Itinerários do teatro negro

As luzes se acendem. No palco, a ditadura caça atrizes e atores negros que contestam a desigualdade. As luzes se apagam. A discriminação paira sobre o silêncio e a escuridão. O palco se ilumina novamente, são tempos democráticos, mas as políticas culturais atadas ao mercado amordaçam discursos. Como se vê, o Estado e o racismo são personagens onipresentes no teatro negro no Brasil.

Os caminhos de uma dramaturgia afrobrasileira foram iniciados pelo Teatro Experimental do Negro, capitaneado por, entre tantos outros, Abdias do Nascimento entre os anos 1944 e 1961. Mas e depois? A resposta se encontra no artigo “Quando a Cultura é Política: Teatros Negros e Políticas Culturais no final do século XX e início do século XXI”, escrito por Terra Johari Terra e publicado Revista de antropologia USP (Universidade de São Paulo).

Enquanto os militares jogavam a cultura entre as grades e exaltavam a democracia racial, surgiram grupos amadores com estéticas próximas ao “teatro popular de esquerda”, que se afastaram de tradicionalismos e buscavam se aproximar da população. Há pouca documentação sobre o período, mas Mateus Gato Jesus e Flávia Rios mapearam dezessete iniciativas, como a peça “E Agora Falamos Nós…”, do grupo liderado por Thereza Santos e Eduardo de Oliveira e encenada no Museu de Arte de São Paulo (MASP) em 1971.

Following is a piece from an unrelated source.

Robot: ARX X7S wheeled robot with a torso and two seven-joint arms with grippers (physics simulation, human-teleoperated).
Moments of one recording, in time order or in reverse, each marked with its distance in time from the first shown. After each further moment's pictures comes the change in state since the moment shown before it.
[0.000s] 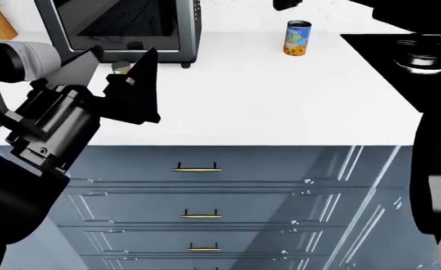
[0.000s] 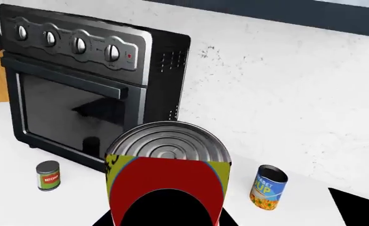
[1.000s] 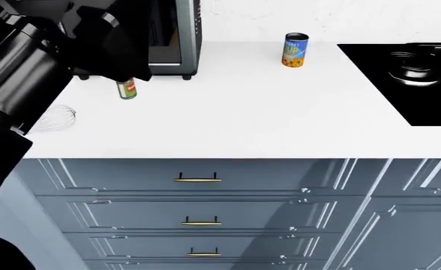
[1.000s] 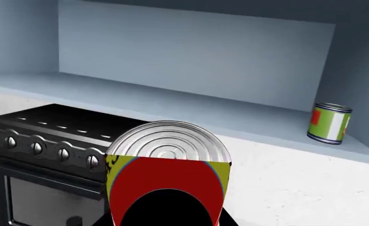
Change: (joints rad) left arm -0.295 -0.082 0.030 -0.011 -0.198 -0.086 -0.116; right arm 0.695 -0.225 0.228 0.926 -0.704 -0.270 -0.381
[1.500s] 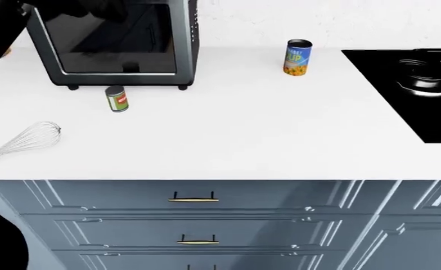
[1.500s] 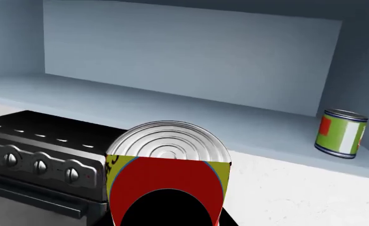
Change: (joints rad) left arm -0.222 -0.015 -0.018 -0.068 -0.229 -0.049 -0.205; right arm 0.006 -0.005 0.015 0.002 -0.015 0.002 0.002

Um pouco antes disso, o artigo destaca o Grupo Ação, do Centro Popular de Cultura da UNE, integrado por Milton Gonçalves, Zózimo Bulbul, Antônio Pitanga e Joel Rufino. Entre as encenações, uma adaptação da obra de Manuel Antônio de Almeida, “Memórias de um Sargento de Milícias” escrita por Millôr Fernandes. A montagem, que apresentava loiros de olhos azuis como escravizados, foi apresentada na rua em um bairro de classe média carioca.

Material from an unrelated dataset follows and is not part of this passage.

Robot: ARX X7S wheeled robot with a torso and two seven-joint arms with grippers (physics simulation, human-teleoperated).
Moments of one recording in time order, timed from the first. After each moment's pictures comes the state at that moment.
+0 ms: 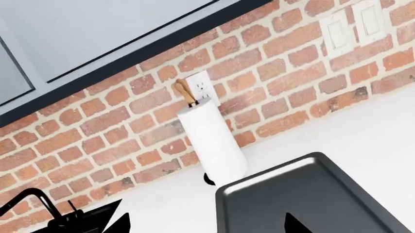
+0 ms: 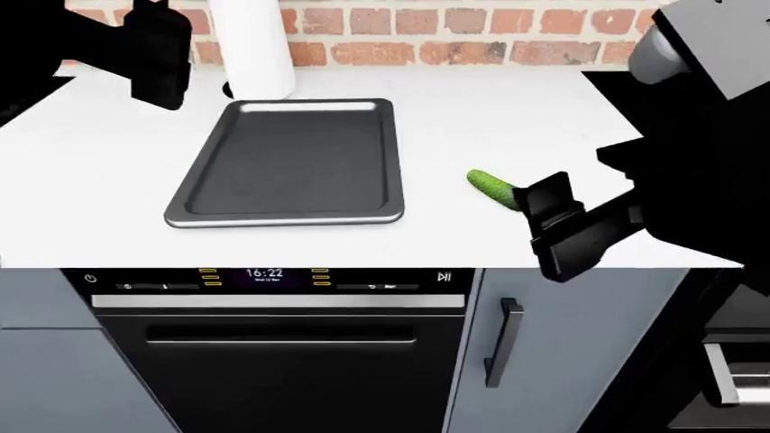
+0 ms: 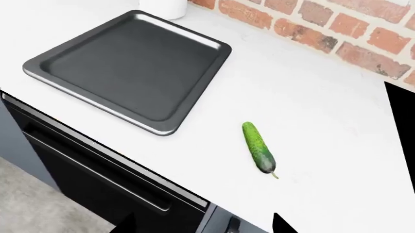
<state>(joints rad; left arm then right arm) -1.64 -0.70 0.39 0.25 -1.70 -1.52 -1.06 1.58 0.84 -0.65 -0.19 2.46 1.35 1.26</state>
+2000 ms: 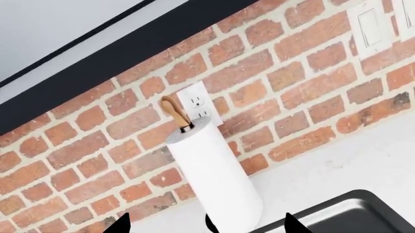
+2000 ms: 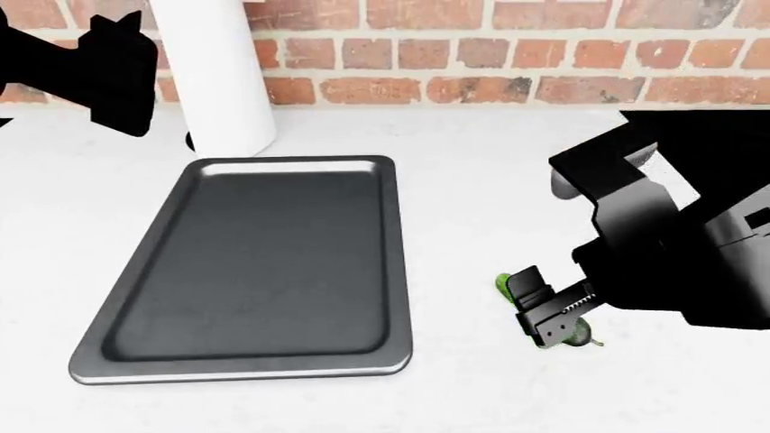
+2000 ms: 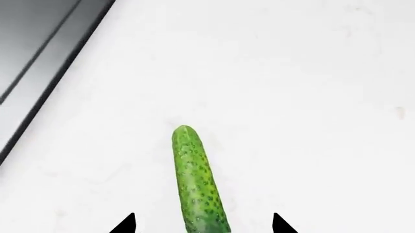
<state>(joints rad) -1.75 -0.88 0.56 0.34 -1.93 -1.39 -1.11 1.54 0.82 -1.04 0.01 2.41 1.38 1.22</state>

“Nesse mesmo momento, e em São Paulo, os atores negros eram contratados pelo teatro político, considerado de vanguarda, para encenar peças de maioria branca, instrumentalizando a diferença como forma de se posicionar contra o regime, mas sem priorizar a discussão sobre a questão racial”, analisa o texto

É um cenário carregado por mulheres. Zenaide Silva fundou, em 1978, o Grupo de Pesquisa da Cultura Negra, que buscava aprofundar discussões sociais e estéticas inspiradas no movimento estadunidense dos Panteras Negras. Dirce Thomaz criou o Centro de Dramaturgia e Pesquisa sobre a Cultura Negra em 1989, realizando oficinas no bairro da Luz, em São Paulo e desenvolvendo pesquisas sobre religiões afro-brasileiras, a diáspora e a situação do negro no país.

Em Salvador navegou a simbiose entre os grupos de teatro e os blocos afro, que surgiram no final dos anos 1960 e início de 70. Essa ebulição desembocou no Bando de Teatro Olodum, em 1991. A proposta inicial do Bando era dialogar com referências do cotidiano popular da capital baiana. Mas foi inevitável incorporar o combate ao racismo e o diálogo com a religiosidade, as festas de rua, a violência, a corrupção policial, o turismo sexual e a especulação econômica. Cabe um mundo no palco no Olodum.

O enfrentamento é uma arte. Na peça Cabaré da Rrrrraça, de 1997, o Bando decidiu cobrar meia entrada somente para pessoas negras. A polêmica soltou fogos, com ameaças de proibição do Ministério Público. Disseram que era racismo. Ainda não havia gramática para potencializar o debate. Ao fim, foi cobrada meia entrada de todo o público e o espetáculo se fartou de êxitos.

Entre alguns grupos cariocas, os pesquisadores destacam a Cia. dos Comuns e suas articulações que levaram à criação do Fórum Nacional de Performance Negra. O grupo apareceu em 2001, com pesquisas que combinavam culturas de matrizes africanas e globalização. Com essa temática, obter recursos era tarefa árdua com resultados escassos. Ao perceber que essa era uma percepção comum, grupos negros levantaram as quatro edições do Fórum (2005, 2006, 2009 e 2015), que ocorreram em Salvador, na sede do Bando de Teatro Olodum. Seus debates são assunto para outro texto.

A pesquisa de Cristiane Sobral, citada no artigo, aponta que durante os anos neoliberais de FHC essas iniciativas eram consideradas críticas demais e não atendiam às demandas do mercado. As leis de incentivo eram um horizonte distante, já que poucos grupos conheciam as engrenagens dos editais. Sem recursos e utilizando espaços improvisados muitas vezes, os grupos sobreviveram “a partir do engajamento em coletivos, voltando-se para a experimentação e para a aventura de outras temáticas em cena”.